Grevin, ticaret sektörünü, hükümete bağlı olan ve olmayan tüm kurumları kapsayacağını belirten komite, ırkçı yasaya tepki göstererek, Han el-Ahmer sakinleriyle dayanışma içinde olduklarını ifade etti.
Batı Şeria'daki Ulusal ve İslami Güçler de hayatın her alanını etkileyecek şekilde genel greve gitme çağrısı yaptı. Açıklamada, ırkçı yasaya tepki için toplu halk eylemlere katılımın önemi vurgulandı.
İsrail'deki Arap Vatandaşları İzleme Yüksek Komitesi tarafından yapılan yazılı açıklamada da ırkçı yasaya tepki ve Han el-Ahmer sakinleriyle dayanışma için İsrail'de yaşayan Filistinlilere genel grev çağrısında bulunuldu. Açıklamada, grevin geniş kapsamlı olacağı aktarıldı.
Gazze'deki 4 üniversite ile bir fakülte de eyleme katılacaklarını bildirdi.
Ramallah'taki Filistin yönetimine bağlı Filistin Para Otoritesi (Merkez Bankası mesabesinde), Gazze ve Batı Şeria'daki bankların bugün çalışmayacağını ve greve dahil olacağını duyurdu.
Gazze Belediyeler Birliği, Filistin Ulusal ve İslami Güçler Komitesinin grevine katılacaklarını ve çalışmaları durduracaklarını kaydetti.
İsrail meclisinde temmuz ayında çok az oy farkıyla kabul edilen Yahudi ulus devlet yasası, iki farklı vatandaş modeli öngörüyor.
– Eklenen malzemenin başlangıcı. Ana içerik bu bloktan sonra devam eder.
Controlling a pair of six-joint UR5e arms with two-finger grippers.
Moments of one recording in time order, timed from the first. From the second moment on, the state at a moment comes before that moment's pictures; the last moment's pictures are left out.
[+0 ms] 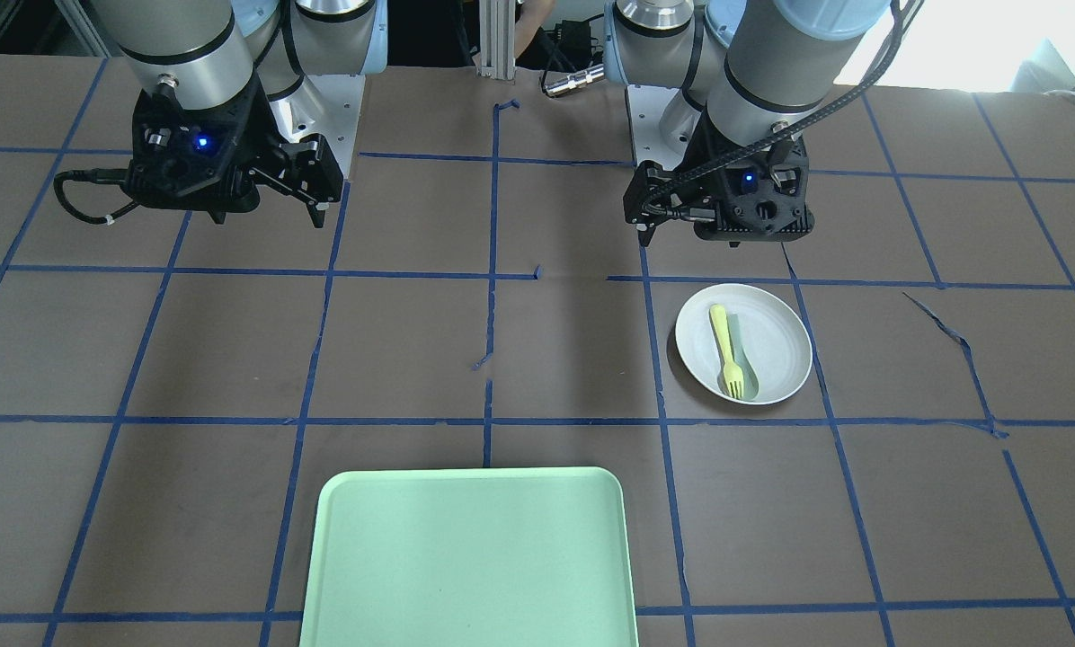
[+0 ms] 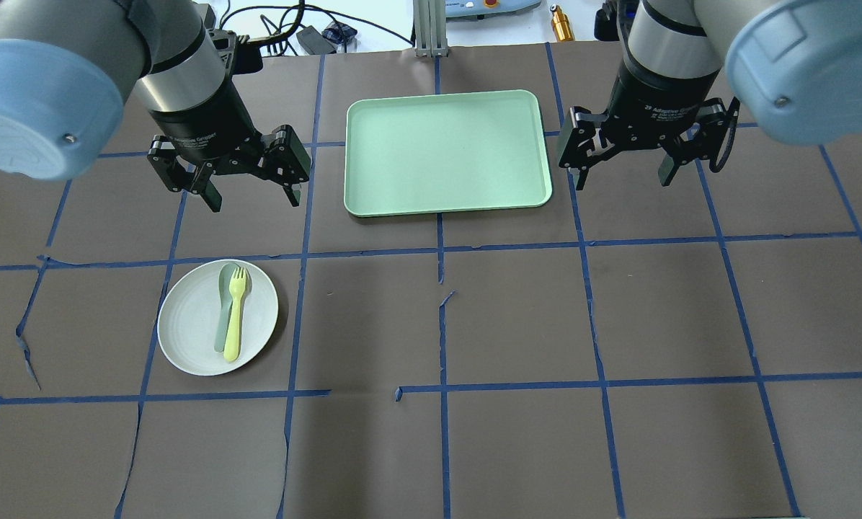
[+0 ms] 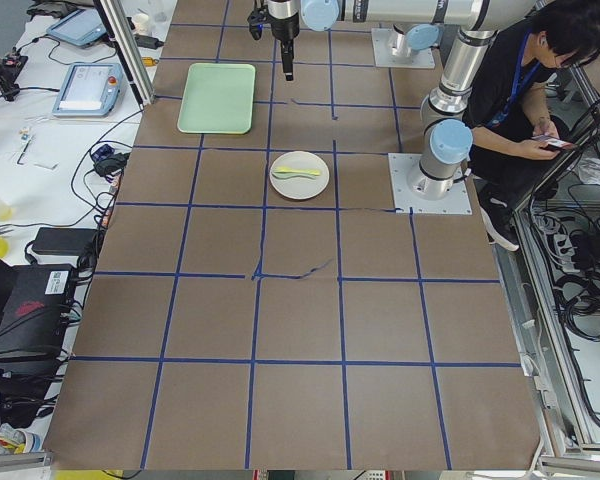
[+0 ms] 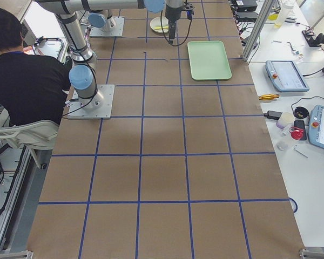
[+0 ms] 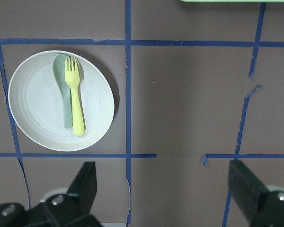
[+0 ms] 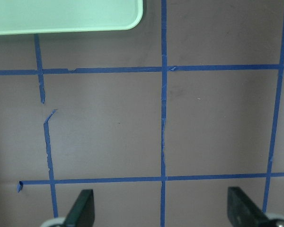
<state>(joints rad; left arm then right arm) -1.65 -1.62 -1.57 -1.61 1.55 -0.11 1.65 -1.56 1.56 -1.52 -1.59 0.09</state>
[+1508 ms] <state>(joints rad) -1.09 -1.74 -2.03 -1.12 1.46 0.35 1.66 -1.52 1.57 -1.52 -1.59 0.10</state>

Buna göre, yaklaşık 9 milyon nüfuslu ülkenin yüzde 20'den fazlasını oluşturan Arapların ikinci sınıf vatandaş konumuna düşeceği belirtiliyor.
Yıkım kararıyla gündeme gelen Han el-Ahmer
İsrail Yüksek Mahkemesi, mayıs ayında Han el-Ahmer bölgesinde yaklaşık 190 Filistinlinin yaşadığı derme çatma barakalar ile bölgedeki başka yerlerden gelen 170 öğrencinin eğitim gördüğü okulun yıkılmasına karar vermişti.
Mahkemenin kararının ardından temmuz ayı başında İsrail polisi eşliğinde bölgeye gelen yıkım ekibi, Filistin'in farklı yerlerinden gönüllüler ve bölge halkının direnişiyle karşılaşmıştı.
Hem uluslararası camiadan gelen tepkiler hem de Filistinlilerin direnişi sebebiyle İsrail güçleri yıkımı gerçekleştirememiş, İsrail mahkemesi de bölge sakinlerinin başvurusu üzerine yıkım kararını askıya almıştı.
Siyonist İsrail Yüksek Mahkemesi 5 Eylül'de de Han el-Ahmer'deki yıkım kararına yapılan itirazı reddederek, bölgenin 7 gün içinde boşaltılmasına ve yıkımların başlatılmasına hükmetmişti.